I work in Interlibrary Loans for a medical school. There’s a significant amount of research done there too.
At least 50% of all my borrowing requests are for stuff we definitely own. I can have the PDF of the article on my desktop within 5-10 seconds of opening the request. Yet these people, who are medical professionals or on their way to becoming one, are somehow incapable of finding the material themselves.
I used to think it was our system that was the problem; it was kind of confusing to use, so after much wrangling I got them to make our home page literally just a search box, Google style. And yet, they still would rather fill out the rather tedious Interlibrary Loan request form for each and every request, that I intentionally made to be tedious, than just learn how to find the damned articles on their own. They could have their material immediately instead of waiting for me to get to their request and fill it. They think they’re saving themselves time by making me find this stuff for them, but they’re doing exactly the opposite.
This may be the case. In my job, we provide a lot of complex information to the public. The information is often so complex, that it can only be reasonably communicated in writing.
But even if the information is simple, we get calls constantly from people who just can’t seem to understand one or two sentences of simple explanation. They either don’t bother to read or are unable to process information through reading. They also don’t want to answer an e-mail message–“I just want to talk to someone.” They can’t or don’t like to express themselves in writing.

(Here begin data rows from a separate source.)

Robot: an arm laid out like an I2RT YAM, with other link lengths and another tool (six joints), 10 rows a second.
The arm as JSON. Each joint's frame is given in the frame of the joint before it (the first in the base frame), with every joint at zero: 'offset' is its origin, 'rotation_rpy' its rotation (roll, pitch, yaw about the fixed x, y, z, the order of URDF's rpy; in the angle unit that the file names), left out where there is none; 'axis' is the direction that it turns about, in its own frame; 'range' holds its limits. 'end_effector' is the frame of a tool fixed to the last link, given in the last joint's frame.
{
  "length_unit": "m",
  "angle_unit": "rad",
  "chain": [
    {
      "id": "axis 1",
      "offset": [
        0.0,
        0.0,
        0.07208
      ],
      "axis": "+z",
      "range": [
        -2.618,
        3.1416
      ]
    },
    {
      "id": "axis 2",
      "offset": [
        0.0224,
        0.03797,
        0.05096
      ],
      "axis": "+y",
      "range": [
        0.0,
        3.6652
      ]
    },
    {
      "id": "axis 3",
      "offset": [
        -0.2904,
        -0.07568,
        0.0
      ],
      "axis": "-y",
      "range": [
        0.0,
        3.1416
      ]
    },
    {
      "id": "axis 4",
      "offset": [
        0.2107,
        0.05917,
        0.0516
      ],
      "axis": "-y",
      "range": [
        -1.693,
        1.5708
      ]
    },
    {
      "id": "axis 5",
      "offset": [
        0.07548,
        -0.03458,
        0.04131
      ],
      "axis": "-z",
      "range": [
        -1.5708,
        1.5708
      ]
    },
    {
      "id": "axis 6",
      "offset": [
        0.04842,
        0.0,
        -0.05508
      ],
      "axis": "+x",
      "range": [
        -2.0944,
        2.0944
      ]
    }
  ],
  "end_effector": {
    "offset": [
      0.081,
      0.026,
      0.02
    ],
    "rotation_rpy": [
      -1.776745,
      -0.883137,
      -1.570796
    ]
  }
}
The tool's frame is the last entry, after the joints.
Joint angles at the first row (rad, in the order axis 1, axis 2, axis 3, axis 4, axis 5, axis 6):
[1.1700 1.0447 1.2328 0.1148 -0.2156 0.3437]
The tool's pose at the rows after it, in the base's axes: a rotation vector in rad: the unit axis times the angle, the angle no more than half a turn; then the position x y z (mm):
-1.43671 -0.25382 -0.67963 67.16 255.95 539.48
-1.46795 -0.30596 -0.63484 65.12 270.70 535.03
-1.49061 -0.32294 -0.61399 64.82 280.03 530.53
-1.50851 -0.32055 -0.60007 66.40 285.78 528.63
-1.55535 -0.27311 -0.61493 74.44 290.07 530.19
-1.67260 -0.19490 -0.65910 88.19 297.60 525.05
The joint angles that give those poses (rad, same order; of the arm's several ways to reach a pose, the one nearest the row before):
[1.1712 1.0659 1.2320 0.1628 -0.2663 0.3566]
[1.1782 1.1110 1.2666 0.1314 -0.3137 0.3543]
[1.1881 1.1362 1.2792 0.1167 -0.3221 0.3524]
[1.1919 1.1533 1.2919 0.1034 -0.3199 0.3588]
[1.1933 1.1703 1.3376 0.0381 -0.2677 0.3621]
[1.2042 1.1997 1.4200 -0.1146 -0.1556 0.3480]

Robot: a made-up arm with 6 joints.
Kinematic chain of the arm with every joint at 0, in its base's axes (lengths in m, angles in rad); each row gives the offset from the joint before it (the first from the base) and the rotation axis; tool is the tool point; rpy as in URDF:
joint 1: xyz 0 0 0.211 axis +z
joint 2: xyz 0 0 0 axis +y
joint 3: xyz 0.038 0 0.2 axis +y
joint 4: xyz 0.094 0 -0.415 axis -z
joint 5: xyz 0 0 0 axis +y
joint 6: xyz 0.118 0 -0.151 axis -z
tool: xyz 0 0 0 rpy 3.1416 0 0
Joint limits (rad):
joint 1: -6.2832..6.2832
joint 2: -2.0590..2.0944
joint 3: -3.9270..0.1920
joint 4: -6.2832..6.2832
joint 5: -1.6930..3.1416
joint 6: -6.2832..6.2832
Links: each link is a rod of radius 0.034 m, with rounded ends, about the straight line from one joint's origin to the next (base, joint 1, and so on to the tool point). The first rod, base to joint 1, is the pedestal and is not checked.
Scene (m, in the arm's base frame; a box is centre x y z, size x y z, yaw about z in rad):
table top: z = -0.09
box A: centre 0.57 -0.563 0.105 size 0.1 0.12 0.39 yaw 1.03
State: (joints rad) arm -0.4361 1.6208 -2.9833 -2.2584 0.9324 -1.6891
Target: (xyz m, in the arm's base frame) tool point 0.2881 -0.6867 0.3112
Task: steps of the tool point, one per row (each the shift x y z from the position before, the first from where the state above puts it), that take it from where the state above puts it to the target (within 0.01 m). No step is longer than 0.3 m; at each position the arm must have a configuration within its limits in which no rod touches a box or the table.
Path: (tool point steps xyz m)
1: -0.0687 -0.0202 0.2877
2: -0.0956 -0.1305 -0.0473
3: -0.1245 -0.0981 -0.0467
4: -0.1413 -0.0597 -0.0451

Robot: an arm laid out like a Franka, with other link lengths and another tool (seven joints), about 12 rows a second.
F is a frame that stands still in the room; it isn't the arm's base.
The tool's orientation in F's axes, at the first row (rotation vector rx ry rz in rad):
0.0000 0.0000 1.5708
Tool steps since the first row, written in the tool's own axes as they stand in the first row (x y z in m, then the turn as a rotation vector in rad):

I see this all. the. time. It happened to me just recently on our town FB page, where I gave the correct answer, and then four or five "I don’t know"s and 2 hours later, someone posted the same thing.
I did see one a while back where someone said “I literally answered that ten posts ago” and the person responded “lol - I don’t have time to read the whole thread!” So, I think part of it is: they don’t give a shit, they just want to give an answer.
This. I usually answer them by googling it on my phone right in front of them. I then say, “You know, you can google for answers yourself any time you want.”
One friend admits that she’s just too lazy or that she never thinks these questions until she is in my presence. Um, yeah.
I have a friend who will call and ask me questions with trivially obvious answers. I mentioned to someone who was listening to our phone conversation that he “will pick up the phone before he will pick up his brain."